> Required work
Using the listing below, work out the number of lines in which "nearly" appears; return only that figure.

> Data to examine

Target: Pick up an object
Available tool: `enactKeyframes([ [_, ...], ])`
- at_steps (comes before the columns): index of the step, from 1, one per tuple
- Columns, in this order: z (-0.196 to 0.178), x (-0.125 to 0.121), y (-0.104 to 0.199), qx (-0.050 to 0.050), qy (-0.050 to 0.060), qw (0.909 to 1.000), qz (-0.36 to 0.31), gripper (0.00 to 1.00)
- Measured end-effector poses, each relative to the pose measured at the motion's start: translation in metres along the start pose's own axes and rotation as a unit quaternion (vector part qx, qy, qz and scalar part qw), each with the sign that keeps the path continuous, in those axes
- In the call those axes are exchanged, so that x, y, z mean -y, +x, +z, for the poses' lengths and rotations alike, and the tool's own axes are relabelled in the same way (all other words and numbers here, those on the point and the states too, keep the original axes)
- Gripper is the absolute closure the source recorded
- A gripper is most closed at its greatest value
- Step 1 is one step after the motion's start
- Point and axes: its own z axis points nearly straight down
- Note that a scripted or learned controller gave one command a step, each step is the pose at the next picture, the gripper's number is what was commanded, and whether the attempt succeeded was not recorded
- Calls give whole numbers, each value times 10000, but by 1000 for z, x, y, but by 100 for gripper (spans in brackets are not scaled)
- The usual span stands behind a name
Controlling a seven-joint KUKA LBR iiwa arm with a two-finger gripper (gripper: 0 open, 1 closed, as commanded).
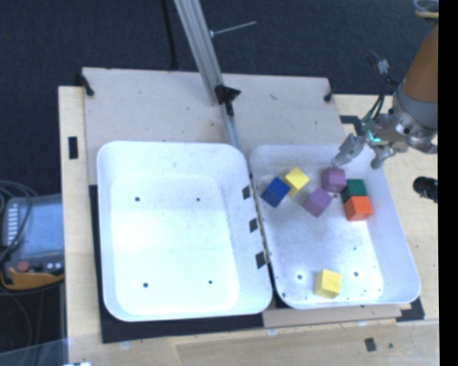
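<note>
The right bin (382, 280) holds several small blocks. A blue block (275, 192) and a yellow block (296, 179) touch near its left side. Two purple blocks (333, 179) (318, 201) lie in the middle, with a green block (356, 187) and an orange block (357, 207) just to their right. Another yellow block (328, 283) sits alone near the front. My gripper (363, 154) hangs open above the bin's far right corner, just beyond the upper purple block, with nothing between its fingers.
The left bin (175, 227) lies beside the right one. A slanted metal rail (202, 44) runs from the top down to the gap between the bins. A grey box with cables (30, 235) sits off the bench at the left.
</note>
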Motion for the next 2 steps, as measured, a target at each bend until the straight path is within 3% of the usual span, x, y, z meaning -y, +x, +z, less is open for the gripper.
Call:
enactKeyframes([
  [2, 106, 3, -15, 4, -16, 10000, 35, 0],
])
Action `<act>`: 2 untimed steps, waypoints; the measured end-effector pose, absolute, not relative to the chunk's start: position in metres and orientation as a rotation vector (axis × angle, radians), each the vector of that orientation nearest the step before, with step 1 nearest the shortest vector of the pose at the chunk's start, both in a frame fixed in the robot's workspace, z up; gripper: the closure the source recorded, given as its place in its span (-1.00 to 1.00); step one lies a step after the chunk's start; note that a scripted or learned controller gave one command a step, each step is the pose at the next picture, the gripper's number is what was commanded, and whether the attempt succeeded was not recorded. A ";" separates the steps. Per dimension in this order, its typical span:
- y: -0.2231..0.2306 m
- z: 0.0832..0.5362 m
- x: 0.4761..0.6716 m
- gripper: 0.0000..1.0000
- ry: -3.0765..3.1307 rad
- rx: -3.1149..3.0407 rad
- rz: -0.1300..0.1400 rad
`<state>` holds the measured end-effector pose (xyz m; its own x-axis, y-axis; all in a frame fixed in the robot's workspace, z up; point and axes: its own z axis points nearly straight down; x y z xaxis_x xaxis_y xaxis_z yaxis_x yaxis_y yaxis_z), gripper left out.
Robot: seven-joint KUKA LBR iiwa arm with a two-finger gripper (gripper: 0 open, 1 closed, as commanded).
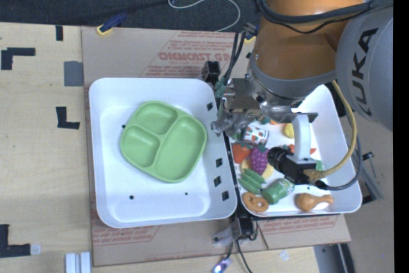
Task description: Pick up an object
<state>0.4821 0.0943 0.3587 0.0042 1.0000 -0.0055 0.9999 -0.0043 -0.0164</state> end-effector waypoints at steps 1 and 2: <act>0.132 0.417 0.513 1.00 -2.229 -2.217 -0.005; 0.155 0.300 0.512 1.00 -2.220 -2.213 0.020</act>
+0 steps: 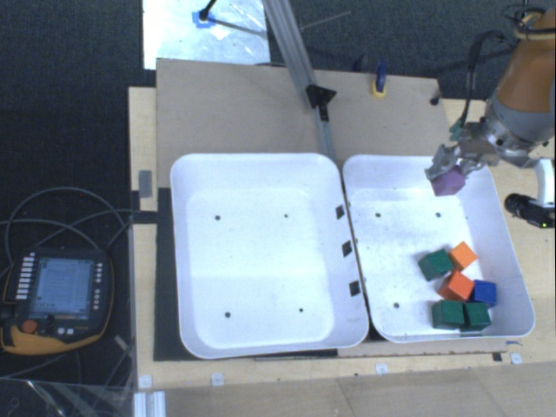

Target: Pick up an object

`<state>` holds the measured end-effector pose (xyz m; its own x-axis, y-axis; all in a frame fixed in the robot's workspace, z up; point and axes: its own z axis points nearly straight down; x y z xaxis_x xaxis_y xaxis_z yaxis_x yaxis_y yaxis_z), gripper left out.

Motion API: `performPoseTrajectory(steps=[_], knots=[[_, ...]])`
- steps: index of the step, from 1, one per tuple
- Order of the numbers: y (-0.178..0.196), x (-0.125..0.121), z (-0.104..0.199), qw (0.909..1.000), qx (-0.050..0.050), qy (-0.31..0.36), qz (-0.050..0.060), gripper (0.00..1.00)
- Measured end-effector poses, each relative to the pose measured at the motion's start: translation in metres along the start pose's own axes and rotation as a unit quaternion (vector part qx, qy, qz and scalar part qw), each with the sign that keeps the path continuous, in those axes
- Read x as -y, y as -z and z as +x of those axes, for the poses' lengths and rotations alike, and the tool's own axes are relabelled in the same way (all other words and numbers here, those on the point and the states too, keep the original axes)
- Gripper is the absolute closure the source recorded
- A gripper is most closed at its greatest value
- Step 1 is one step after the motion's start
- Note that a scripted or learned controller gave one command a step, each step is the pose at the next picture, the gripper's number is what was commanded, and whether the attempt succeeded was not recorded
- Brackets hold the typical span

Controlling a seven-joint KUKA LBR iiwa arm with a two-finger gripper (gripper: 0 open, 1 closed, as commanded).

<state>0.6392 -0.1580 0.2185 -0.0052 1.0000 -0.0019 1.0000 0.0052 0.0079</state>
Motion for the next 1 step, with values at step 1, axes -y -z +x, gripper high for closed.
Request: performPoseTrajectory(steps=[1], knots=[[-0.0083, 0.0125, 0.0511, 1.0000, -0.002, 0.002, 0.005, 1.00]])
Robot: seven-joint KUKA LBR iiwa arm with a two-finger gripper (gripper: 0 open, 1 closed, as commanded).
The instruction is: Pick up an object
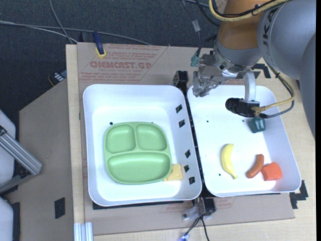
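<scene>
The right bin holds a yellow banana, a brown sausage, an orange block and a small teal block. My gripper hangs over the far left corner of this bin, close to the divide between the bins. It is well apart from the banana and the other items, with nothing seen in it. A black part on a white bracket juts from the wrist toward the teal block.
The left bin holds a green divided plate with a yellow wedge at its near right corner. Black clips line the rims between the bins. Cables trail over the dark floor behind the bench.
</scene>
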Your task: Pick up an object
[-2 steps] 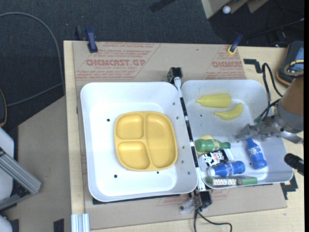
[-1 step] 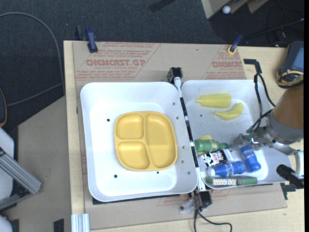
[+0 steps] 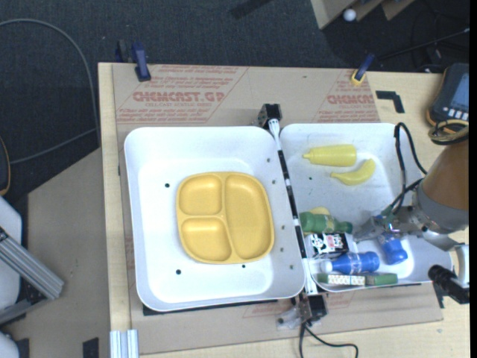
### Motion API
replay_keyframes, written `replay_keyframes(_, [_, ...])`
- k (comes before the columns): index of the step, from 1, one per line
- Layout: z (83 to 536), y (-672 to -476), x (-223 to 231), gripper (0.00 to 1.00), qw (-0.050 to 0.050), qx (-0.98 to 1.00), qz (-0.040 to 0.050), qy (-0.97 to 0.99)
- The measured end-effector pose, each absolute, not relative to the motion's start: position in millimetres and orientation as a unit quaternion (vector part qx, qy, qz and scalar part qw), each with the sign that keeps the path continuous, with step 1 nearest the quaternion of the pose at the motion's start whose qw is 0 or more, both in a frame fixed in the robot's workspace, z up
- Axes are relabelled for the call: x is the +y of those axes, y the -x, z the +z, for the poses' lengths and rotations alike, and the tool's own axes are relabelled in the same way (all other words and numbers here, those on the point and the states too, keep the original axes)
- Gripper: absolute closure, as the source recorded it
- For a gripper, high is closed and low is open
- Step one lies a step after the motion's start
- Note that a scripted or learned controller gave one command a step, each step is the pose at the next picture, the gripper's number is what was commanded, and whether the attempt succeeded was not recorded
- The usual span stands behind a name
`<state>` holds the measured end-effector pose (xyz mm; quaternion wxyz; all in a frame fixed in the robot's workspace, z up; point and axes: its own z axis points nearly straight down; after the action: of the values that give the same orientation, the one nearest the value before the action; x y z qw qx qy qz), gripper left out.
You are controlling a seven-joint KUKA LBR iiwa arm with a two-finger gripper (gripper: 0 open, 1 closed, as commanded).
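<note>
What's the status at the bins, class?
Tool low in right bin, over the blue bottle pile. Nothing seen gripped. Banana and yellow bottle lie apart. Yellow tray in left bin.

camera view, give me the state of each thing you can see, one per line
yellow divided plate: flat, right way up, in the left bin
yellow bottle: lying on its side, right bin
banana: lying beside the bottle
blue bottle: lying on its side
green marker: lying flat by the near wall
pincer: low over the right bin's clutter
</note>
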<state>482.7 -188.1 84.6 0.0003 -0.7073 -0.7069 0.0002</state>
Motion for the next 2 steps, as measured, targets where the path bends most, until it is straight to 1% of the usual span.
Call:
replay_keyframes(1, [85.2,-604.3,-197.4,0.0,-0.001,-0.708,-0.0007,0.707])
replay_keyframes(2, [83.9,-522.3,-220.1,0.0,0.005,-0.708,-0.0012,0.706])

> Task result
4